MiR-200c inhibited the proliferation of oral squamous cell carcinoma cells by targeting Akt pathway and its downstream Glut1.

OBJECTIVE: Our study aimed to investigate the functionality of miR-200c in oral squamous cell carcinoma. METHODS: Tumor tissues and adjacent tissues were obtained from oral squamous cell carcinoma patients, and blood samples were extracted from both oral squamous cell carcinoma patients and healthy controls.
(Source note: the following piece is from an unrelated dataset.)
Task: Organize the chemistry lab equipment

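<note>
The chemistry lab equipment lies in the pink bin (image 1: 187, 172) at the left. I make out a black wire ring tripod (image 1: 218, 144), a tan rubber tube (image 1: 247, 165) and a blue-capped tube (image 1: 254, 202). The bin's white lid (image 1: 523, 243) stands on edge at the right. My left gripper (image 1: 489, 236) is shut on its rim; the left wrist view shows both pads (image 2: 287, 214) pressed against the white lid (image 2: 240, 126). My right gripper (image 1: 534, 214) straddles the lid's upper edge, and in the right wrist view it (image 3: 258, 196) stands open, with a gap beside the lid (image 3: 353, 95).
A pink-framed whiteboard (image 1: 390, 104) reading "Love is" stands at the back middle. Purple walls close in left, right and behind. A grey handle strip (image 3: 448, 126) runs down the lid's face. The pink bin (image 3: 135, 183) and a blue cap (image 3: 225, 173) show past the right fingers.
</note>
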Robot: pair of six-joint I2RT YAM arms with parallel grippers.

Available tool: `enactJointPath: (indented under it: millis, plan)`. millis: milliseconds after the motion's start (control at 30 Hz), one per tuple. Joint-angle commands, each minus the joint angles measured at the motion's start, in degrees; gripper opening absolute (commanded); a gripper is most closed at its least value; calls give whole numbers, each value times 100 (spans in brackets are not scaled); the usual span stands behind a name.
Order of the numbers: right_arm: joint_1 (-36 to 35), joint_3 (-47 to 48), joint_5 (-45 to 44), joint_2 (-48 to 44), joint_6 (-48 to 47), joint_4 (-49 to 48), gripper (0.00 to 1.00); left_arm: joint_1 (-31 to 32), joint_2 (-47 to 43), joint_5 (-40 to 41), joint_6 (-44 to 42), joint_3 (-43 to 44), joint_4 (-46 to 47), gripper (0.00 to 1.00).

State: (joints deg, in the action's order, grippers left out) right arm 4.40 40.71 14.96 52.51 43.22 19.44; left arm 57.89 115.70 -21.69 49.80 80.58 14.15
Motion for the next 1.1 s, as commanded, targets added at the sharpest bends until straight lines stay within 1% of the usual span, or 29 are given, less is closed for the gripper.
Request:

Expression of miR-200c in those tissues was detected by qRT-PCR. All patients were followed-up for 5 years and ROC curves as well as survival analyses were performed to evaluate the diagnostic as well as prognostic values of serum miR-200c for oral squamous cell carcinoma. miR-200c and Glut1 overexpression oral squamous cell carcinoma cell lines were constructed and cell proliferation was detected by CCK-8 assay. Glucose uptake was determined by glucose uptake assay. Interactions between miR-200c, Akt and Glut1 were explored by western blot. RESULTS: Expression of miR-200c was significantly downregulated in tumor tissues comparing with adjacent tissues in most oral squamous cell carcinoma patients. Serum level of miR-200c was lower in oral squamous cell carcinoma patients than that in healthy controls, and it was decreased with increased primary tumor stages. Serum levels of miR-200c can been used to effectively distinguish oral squamous cell carcinoma patients from healthy control, and patients with lower serum level of miR-200c showed shorter survival time. miR-200c overexpression inactivated Akt and Glut1 expression, while Akt activator and Glut1 overexpression showed no significant effects on miR-200c. Akt activator promoted Glut1 expression, but Glut1 overexpression showed no significant effects on Akt. MiR-200c inhibited cell proliferation and glucose uptake, while Akt activator and Glut1 overexpression reduced the inhibitory effect of miR-200c overexpression on cell proliferation. CONCLUSION: miR-200c can inhibit the proliferation of oral squamous cell carcinoma cells by targeting Akt pathway and its downstream Glut1.